Only one stretch of the data below is wanted: the lines starting at the one with "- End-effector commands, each" and ending at the one with "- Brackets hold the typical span", both included, given again exactly.
=====
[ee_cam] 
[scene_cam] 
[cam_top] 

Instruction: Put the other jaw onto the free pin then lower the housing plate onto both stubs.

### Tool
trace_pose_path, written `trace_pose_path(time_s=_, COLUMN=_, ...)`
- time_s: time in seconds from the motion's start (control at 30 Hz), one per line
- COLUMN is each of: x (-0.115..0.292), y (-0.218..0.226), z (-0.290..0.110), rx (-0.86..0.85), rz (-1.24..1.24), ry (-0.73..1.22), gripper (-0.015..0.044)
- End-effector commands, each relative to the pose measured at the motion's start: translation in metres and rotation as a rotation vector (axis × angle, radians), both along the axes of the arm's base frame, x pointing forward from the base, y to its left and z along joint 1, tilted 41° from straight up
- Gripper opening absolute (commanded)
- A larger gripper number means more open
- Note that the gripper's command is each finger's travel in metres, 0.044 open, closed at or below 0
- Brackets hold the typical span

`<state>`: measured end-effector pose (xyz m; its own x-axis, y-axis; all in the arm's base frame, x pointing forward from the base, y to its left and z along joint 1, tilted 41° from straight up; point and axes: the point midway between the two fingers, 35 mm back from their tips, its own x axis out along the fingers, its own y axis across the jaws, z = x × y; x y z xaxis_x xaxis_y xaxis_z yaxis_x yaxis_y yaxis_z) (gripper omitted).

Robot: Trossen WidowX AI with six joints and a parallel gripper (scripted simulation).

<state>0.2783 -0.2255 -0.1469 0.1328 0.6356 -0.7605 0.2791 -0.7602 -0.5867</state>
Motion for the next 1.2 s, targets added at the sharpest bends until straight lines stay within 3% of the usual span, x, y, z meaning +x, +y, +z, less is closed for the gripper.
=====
FINISHED TASK:
- End-effector commands, each relative to the pose measured at the motion's start: translation in metres and rotation as a rotation vector (axis × angle, radians), both along the axes of the arm's base frame, x pointing forward from the base, y to its left and z along joint 1, tilted 41° from straight up
- Gripper opening absolute (commanded)
- A larger gripper number means more open
- Note that the gripper's command is each finger's travel in metres, 0.044 open, closed at or below 0
- Brackets hold the typical span

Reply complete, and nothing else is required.